Task requirements | Copy out every line of the records in which "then" can be found.

Collection entries:

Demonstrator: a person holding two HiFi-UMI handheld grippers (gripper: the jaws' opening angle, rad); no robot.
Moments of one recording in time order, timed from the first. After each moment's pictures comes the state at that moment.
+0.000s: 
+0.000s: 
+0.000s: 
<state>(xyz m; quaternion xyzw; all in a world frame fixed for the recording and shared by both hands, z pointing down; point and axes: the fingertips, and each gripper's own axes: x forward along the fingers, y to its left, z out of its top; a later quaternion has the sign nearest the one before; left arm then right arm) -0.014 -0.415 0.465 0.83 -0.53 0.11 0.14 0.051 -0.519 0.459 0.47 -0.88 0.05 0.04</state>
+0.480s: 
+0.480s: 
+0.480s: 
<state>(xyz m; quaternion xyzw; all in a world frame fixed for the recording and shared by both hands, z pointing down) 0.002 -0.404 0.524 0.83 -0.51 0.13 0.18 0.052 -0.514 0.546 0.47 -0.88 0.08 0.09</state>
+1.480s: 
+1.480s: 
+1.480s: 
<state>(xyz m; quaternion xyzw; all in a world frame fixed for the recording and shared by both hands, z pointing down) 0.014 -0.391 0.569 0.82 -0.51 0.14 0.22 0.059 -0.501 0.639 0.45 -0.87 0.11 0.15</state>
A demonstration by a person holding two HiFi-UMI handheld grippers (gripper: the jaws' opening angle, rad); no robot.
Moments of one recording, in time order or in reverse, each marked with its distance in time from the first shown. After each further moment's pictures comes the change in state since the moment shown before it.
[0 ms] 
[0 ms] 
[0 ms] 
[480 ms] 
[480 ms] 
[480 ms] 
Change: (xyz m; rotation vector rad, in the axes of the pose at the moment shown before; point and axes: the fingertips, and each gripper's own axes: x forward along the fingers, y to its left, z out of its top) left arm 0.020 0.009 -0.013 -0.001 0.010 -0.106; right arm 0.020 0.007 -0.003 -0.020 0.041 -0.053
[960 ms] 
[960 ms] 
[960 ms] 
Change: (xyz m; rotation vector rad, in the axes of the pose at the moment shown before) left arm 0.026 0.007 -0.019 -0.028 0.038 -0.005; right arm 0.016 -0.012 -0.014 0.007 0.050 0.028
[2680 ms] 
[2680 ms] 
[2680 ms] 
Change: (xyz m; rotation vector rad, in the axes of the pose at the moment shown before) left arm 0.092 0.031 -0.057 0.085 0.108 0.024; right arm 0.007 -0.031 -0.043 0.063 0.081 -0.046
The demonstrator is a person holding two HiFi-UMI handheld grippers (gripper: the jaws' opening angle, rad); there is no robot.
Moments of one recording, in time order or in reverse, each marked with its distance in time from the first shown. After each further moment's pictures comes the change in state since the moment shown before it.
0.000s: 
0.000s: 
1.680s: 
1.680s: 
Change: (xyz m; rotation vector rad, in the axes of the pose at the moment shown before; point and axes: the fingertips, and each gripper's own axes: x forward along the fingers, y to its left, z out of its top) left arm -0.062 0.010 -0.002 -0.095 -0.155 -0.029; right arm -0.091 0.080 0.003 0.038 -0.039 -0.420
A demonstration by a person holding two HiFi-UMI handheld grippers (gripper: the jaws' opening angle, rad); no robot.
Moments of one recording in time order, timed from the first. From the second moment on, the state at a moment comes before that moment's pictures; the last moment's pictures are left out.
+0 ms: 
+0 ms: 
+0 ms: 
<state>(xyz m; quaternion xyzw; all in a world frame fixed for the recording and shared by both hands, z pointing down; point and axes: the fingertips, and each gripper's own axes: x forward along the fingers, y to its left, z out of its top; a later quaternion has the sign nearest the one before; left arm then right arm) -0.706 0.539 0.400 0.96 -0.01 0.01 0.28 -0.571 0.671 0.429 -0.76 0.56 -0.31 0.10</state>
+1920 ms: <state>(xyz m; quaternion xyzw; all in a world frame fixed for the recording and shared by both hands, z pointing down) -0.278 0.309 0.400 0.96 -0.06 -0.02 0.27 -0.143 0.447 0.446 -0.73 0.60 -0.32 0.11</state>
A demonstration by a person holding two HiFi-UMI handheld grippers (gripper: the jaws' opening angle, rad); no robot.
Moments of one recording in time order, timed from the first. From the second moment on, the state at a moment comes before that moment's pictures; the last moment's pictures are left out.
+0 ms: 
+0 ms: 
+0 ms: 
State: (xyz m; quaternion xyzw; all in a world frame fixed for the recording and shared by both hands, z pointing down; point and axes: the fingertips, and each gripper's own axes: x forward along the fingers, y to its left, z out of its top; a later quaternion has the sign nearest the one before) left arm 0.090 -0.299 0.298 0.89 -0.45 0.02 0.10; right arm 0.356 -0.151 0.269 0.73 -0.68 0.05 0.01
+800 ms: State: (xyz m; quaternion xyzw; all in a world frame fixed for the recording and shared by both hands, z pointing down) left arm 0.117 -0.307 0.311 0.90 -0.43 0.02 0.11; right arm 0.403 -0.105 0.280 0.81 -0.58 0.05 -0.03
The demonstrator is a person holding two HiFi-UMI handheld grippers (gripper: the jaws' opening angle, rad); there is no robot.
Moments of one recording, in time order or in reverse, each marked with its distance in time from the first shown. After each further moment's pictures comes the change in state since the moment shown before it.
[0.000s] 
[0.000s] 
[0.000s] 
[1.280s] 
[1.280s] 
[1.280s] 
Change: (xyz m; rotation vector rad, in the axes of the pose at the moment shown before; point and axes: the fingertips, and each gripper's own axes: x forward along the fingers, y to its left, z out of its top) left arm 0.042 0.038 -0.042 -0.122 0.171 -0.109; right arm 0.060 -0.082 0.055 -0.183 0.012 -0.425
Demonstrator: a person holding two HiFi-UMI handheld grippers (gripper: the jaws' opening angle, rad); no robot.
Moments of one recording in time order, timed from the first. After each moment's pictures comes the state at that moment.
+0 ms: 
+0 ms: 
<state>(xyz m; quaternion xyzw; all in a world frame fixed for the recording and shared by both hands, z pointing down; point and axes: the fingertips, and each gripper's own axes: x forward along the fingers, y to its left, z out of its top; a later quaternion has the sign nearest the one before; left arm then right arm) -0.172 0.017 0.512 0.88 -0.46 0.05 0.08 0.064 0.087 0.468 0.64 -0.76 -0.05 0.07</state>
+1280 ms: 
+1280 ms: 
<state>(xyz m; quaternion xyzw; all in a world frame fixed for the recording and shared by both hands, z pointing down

Response |
<state>(xyz m; quaternion xyzw; all in a world frame fixed for the recording and shared by both hands, z pointing down; point and axes: the fingertips, and each gripper's own axes: x forward along the fingers, y to its left, z out of its top; a later quaternion has the sign nearest the one before; left arm then right arm) -0.014 -0.415 0.465 0.83 -0.53 0.11 0.14 0.051 -0.519 0.459 0.47 -0.88 0.05 0.04</state>
<state>(xyz m; quaternion xyzw; all in a world frame fixed for the recording and shared by both hands, z pointing down; point and axes: the fingertips, and each gripper's own axes: x forward along the fingers, y to its left, z out of its top; a later quaternion has the sign nearest the one before; left arm then right arm) -0.706 0.539 0.400 0.96 -0.01 0.01 0.28 -0.571 0.671 0.429 -0.76 0.56 -0.31 0.10</state>
<state>(xyz m; quaternion xyzw; all in a world frame fixed for the recording and shared by both hands, z pointing down; point and axes: the fingertips, and each gripper's own axes: x forward along the fingers, y to its left, z out of its top; a later quaternion has the sign nearest the one before; left arm then right arm) -0.172 0.017 0.512 0.88 -0.46 0.05 0.08 0.064 0.087 0.468 0.64 -0.76 -0.05 0.07</state>

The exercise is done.